### What is being asked
Give the data a second time, exactly and in full.
+===+
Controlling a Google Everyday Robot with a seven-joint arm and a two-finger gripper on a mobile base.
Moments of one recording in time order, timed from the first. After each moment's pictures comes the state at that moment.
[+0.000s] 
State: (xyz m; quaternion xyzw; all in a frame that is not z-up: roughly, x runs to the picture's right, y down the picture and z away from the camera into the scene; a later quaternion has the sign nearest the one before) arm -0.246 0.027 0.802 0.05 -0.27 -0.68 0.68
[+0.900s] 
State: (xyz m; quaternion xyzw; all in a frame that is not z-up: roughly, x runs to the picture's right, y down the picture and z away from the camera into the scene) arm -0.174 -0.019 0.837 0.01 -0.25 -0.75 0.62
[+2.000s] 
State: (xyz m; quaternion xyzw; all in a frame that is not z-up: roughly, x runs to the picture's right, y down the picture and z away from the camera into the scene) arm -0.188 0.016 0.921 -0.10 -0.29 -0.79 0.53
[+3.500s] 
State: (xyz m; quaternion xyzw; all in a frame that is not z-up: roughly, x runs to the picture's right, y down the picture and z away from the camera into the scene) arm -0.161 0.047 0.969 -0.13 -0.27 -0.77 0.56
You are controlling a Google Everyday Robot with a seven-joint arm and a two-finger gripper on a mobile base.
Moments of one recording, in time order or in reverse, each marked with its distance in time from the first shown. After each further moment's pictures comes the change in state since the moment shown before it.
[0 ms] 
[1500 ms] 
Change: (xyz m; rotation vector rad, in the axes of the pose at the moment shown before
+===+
### Solution for this task
Controlling a Google Everyday Robot with a seven-joint arm and a two-finger gripper on a mobile base.
Moments of one recording in time order, timed from the first. After each moment's pictures comes the state at that moment.
[+0.000s] 
State: (xyz m; quaternion xyzw; all in a frame that is not z-up: roughly, x runs to the picture's right, y down the picture and z away from the camera into the scene; a later quaternion has the sign nearest the one before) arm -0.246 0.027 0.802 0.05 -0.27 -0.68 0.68
[+0.900s] 
State: (xyz m; quaternion xyzw; all in a frame that is not z-up: roughly, x runs to the picture's right, y down the picture and z away from the camera into the scene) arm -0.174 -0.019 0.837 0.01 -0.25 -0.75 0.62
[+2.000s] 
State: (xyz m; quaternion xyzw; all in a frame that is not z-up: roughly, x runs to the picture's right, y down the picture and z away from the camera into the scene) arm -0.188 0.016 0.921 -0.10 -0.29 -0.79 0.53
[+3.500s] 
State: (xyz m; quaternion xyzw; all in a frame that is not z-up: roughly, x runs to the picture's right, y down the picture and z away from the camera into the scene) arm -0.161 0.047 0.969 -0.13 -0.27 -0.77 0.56
You are controlling a Google Everyday Robot with a seven-joint arm and a two-finger gripper on a mobile base.
Moments of one recording, in time order or in reverse, each marked with its distance in time from the first shown. After each further moment's pictures comes the change in state since the moment shown before it.
[0 ms] 
[1500 ms] 
Change: (xyz m; rotation vector rad, in the axes of the pose at the moment shown before

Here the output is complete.